**What the exercise asks**
Among the lines below, copy each one in which "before" appears.
○ ○ ○ ○
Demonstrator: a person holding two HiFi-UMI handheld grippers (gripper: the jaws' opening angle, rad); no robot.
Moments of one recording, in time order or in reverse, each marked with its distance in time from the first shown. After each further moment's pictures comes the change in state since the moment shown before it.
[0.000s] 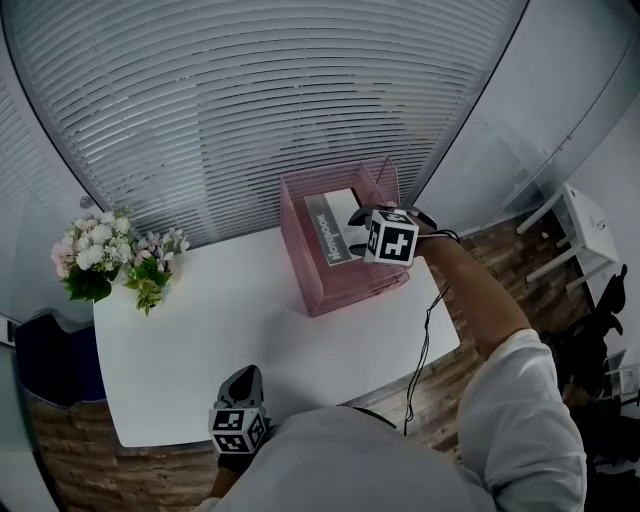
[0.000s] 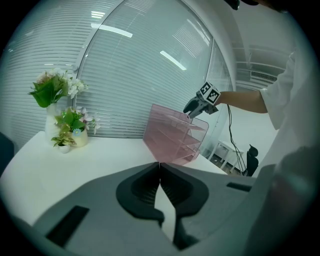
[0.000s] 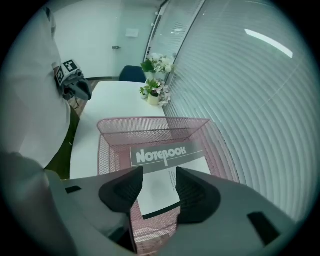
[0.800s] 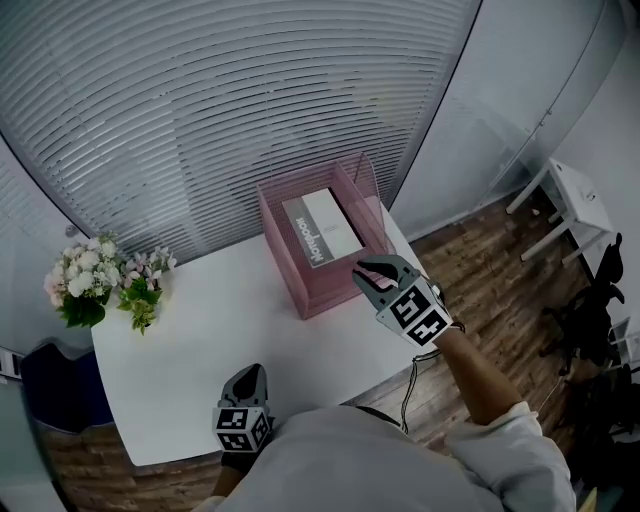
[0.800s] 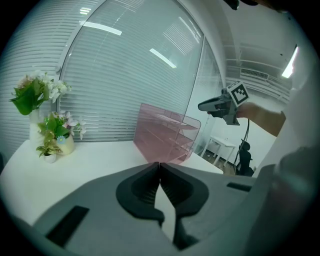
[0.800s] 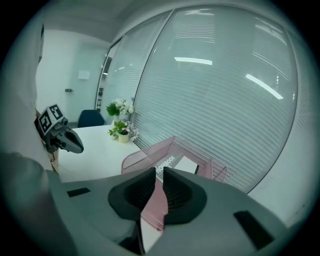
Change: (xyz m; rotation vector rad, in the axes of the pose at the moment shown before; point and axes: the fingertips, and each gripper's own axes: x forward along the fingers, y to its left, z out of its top) left arm 0.019 -0.027 0.015 0.077 0.016 -0.089; right arm -0.100 0.071 0.002 0.503 -0.396 -0.412
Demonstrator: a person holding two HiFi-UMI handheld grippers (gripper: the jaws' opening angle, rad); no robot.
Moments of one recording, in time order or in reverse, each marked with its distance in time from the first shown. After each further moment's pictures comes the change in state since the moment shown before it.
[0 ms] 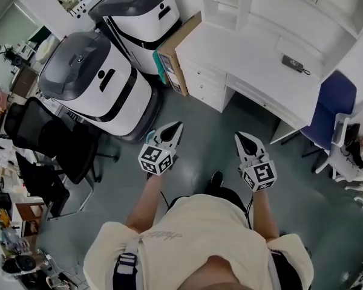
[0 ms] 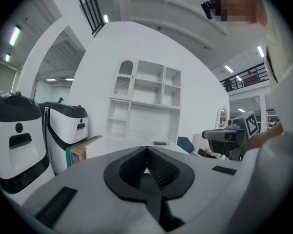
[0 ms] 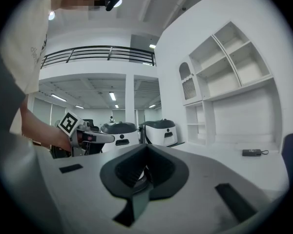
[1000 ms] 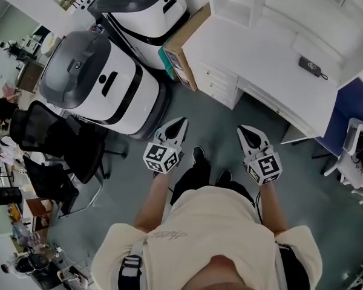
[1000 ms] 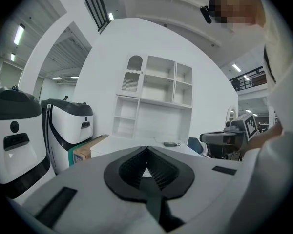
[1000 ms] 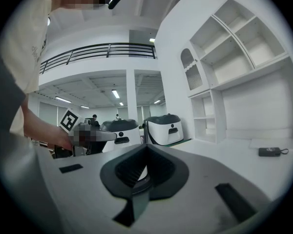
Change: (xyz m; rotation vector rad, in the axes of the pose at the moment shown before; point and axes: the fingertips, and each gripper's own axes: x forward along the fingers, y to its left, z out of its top) left arm 0.077 0.076 0.010 -0.026 0.010 0.061; right arm 0.114 -0.056 -0.010 0.025 0.049 0.091
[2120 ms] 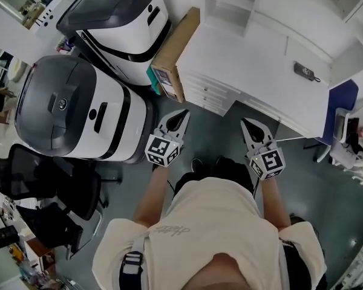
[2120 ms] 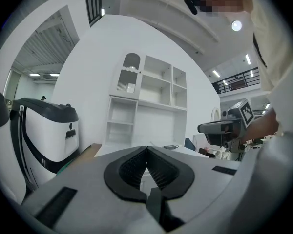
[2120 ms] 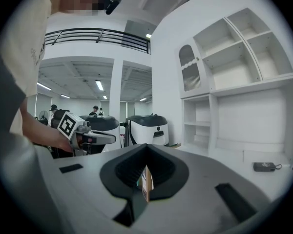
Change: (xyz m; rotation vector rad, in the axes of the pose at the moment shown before) left arm 0.105 0.172 0.050 0.075 -0.031 -0.245; right arm 0.178 -0.027 0.054 -0.049 0.036 -0.231
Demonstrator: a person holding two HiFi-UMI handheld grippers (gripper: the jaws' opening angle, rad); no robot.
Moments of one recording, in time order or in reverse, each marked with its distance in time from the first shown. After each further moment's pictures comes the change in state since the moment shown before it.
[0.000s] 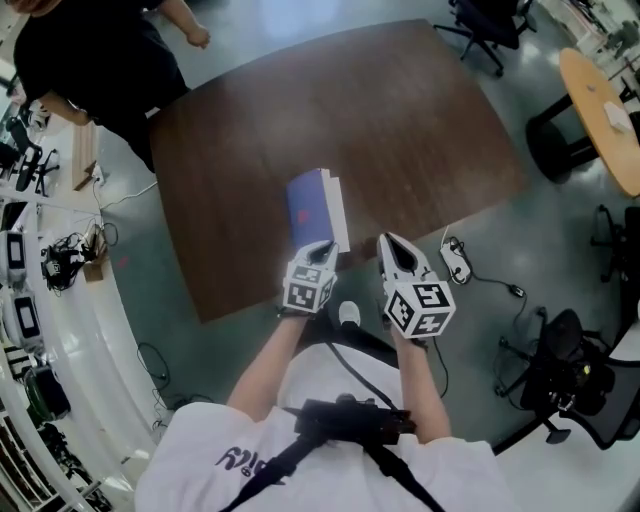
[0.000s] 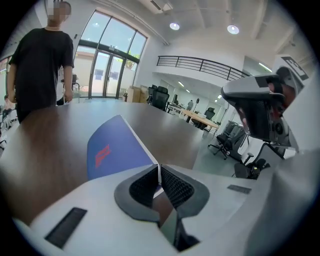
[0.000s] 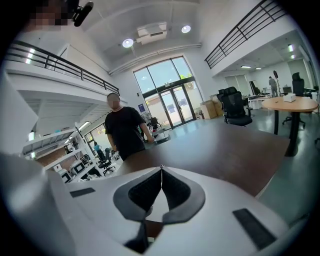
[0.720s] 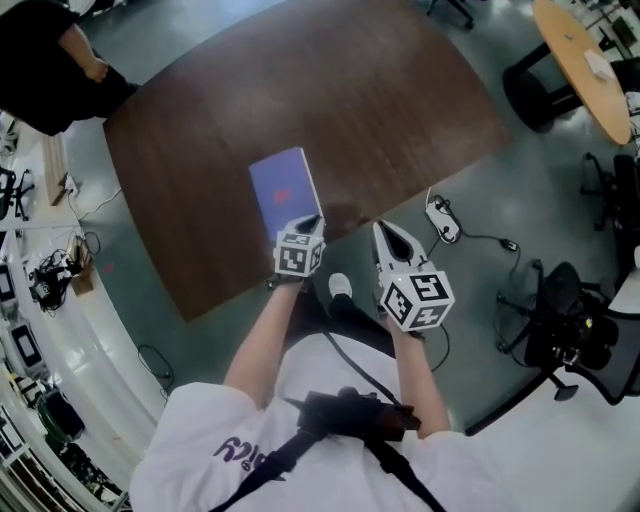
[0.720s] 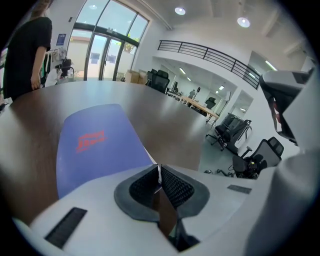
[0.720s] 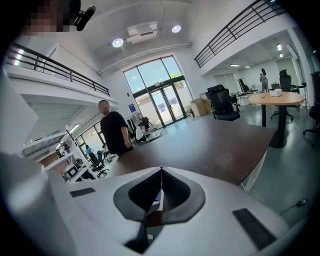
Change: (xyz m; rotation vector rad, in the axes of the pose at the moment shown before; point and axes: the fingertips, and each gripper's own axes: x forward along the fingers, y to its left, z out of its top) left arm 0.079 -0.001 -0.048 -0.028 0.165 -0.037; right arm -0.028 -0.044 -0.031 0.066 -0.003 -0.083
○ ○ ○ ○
**Result for this exercise**
Moments of one recording, in time order or in reverse, each marked with its distance in time from the first shown. After each further moment's pictures comes the change in state since the moment shown before it.
Change: (xyz m; rotation vector rad, in the axes of the pose at the moment shown before; point and axes: the fingertips, and each gripper's own axes: x forward along the fingers, y to its left, z out of its top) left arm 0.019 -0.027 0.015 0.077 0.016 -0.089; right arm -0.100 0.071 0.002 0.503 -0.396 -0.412
Moments of one recording, in time order or in reverse, each marked with its distance in time from the first shown. After each further moment's pictures comes the change in state since the moment shown before it.
Change: (xyz m; rotation vector rad, in the axes of the pose at the moment shown before; point and axes: the fingertips, and each gripper's own axes: x forward along the fingers, y to its left, z out of its top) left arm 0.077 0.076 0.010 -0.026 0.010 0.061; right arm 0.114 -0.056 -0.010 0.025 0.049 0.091
Change: (xyz m; rotation vector rad, in the axes of the pose at the moment shown before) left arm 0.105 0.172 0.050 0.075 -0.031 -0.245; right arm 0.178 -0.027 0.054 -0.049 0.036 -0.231
Moments of one recording, in time order or in reverse, each marked with its distance in time from the first shown. After each further moment's pictures comes the change in state since the moment shown before it.
Change: (xyz m; rotation vector rad, in the axes of the pose at the moment shown before; point and axes: the fingertips, and each gripper's own axes: x forward along the fingers, y to its left, z out of its top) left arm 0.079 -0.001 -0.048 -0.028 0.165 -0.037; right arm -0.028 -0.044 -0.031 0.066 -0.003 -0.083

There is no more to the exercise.